我试过写下面的程序:
import numpy as np #import package for scientific computing
dna1 = str(np.load('dna1.npy'))
def count(dna1, repeat):
i = 0
for s in range(len(dna1)):
if (s =='repeat'):
i += 1
s += dna1[0:1]
return i
repeat = 'TTTT'
n = count(dna1, repeat)
print ('{repeat} occurs {n} times in dna1'.format(repeat=repeat, n=n))
我想在列表中提取4个字母的每个可能组合,并检查它们是否等于'TTTT'。

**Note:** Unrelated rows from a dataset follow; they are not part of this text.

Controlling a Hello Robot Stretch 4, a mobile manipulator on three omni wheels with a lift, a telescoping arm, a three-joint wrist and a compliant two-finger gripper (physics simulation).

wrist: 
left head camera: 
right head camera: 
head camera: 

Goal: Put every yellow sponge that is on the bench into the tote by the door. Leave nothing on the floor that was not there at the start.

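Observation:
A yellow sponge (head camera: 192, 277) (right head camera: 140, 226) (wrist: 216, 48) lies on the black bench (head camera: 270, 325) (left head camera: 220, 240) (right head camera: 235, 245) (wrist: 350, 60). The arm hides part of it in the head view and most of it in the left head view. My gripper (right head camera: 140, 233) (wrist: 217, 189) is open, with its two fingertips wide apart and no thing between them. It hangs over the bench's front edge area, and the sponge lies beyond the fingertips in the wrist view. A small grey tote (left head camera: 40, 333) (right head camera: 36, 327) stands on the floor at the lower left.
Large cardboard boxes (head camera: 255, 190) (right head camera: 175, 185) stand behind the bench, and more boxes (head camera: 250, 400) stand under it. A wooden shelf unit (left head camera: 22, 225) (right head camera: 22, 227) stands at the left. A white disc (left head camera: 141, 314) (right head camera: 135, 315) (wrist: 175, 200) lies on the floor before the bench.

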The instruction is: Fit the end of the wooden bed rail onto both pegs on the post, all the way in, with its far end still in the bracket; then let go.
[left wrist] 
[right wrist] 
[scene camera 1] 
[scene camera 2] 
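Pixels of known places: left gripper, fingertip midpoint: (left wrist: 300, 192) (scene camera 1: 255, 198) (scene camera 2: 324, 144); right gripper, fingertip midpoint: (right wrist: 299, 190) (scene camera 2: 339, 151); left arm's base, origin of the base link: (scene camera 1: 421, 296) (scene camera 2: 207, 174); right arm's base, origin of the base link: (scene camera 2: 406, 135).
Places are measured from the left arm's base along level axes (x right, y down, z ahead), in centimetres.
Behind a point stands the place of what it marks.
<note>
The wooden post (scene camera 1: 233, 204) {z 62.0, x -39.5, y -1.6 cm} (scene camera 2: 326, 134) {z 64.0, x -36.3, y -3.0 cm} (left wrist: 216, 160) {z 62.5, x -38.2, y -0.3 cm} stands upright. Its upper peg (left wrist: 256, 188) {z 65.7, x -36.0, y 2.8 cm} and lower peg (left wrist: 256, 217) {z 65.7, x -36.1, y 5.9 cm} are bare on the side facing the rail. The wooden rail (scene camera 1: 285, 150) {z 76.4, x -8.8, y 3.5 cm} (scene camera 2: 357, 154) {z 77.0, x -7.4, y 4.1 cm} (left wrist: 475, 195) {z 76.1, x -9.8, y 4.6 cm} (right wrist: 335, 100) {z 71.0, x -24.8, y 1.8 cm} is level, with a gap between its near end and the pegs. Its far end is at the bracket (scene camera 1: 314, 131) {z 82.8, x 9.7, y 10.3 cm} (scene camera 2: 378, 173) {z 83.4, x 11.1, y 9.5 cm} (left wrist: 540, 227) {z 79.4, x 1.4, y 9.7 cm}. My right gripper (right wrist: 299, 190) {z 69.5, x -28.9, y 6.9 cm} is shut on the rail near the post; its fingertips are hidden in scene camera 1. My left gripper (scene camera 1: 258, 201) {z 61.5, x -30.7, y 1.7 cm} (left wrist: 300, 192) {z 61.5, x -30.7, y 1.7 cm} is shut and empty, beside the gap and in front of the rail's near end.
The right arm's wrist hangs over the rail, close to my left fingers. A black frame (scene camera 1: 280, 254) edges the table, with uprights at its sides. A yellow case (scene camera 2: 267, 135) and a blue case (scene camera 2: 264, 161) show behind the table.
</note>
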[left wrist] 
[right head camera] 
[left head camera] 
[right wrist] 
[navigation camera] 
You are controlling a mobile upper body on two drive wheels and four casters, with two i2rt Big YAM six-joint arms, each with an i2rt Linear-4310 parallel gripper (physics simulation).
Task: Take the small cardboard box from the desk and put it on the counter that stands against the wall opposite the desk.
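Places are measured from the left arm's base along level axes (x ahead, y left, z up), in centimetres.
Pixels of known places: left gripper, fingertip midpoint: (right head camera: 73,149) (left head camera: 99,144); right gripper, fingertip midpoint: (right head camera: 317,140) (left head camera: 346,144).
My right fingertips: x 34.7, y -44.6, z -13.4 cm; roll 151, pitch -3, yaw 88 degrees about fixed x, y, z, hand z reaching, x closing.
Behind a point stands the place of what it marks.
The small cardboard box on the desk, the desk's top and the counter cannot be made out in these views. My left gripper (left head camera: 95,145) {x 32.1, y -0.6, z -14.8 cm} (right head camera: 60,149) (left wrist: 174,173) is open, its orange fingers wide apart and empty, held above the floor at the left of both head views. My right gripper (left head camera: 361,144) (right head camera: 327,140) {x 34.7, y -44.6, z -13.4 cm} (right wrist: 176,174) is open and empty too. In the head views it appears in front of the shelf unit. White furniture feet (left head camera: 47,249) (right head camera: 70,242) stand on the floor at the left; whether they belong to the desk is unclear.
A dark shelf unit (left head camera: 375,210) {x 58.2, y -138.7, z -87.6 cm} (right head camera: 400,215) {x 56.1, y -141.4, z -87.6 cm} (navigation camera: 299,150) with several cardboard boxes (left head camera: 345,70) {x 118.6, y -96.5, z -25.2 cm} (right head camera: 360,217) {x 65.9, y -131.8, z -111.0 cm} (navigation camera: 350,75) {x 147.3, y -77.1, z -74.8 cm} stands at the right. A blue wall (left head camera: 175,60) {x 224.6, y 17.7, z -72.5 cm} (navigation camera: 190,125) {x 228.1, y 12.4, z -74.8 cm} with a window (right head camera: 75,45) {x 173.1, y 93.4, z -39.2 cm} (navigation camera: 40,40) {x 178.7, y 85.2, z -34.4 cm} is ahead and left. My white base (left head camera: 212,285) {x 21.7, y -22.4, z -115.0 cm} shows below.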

但我不知道如何递增以在我的列表中移位1个位置但仍然读取4个字母。
答案 0 :(得分:0)
我同意尝试使用正则表达式可能是最简单的初始方法:
import numpy as np #import package for scientific computing
import re
dna1 = str(np.load('dna1.npy'))
def count(dna1, repeat):
regex = re.compile(repeat)
result = regex.findall(dna1)
return len(result)
repeat = 'TTTT'
n = count(dna1, repeat)
print ('{repeat} occurs {n} times in dna1'.format(repeat=repeat, n=n))
编辑:
这是一个不使用正则表达式模块的简单方法 - 您当然可以根据每个迭代的结果进行一些优化以跳过:
def count(dna1, repeat):
repeat_length = len(repeat)
total = 0
idx = 0
while idx < len(dna1):
substr = dna1[idx:idx+repeat_length]
if substr == repeat:
total += 1
idx += repeat_length # skip ahead to avoid repeat counting
else:
idx += 1
return total
答案 1 :(得分:0)
最佳和最可定制的方式是这样的:
import numpy as np # import package for scientific computing
dna1 = str(np.load('dna1.npy'))
repeat = 'TTTT'
def get_num_of_repeats(dna, repeat):
repeats = 0
for i in range(len(dna) - len(repeat) + 1):
if dna[i:i+len(repeat)] == repeat:
repeats += 1
return repeats
repeats = get_num_of_repeats(dna1, repeat)
print ('{repeat} occurs {n} times in dna1'.format(repeat=repeat, n=repeats))
我只是创建了一个函数get_num_of_repeats,它请求dna变量和要监视的模式,并返回重复次数。根据您希望算法运行的方式,当您查找'TTTT'等模式且dna的一部分具有'TTTTT'时,可能会遇到困难。我可以给你跟进协助来定义所需的行为。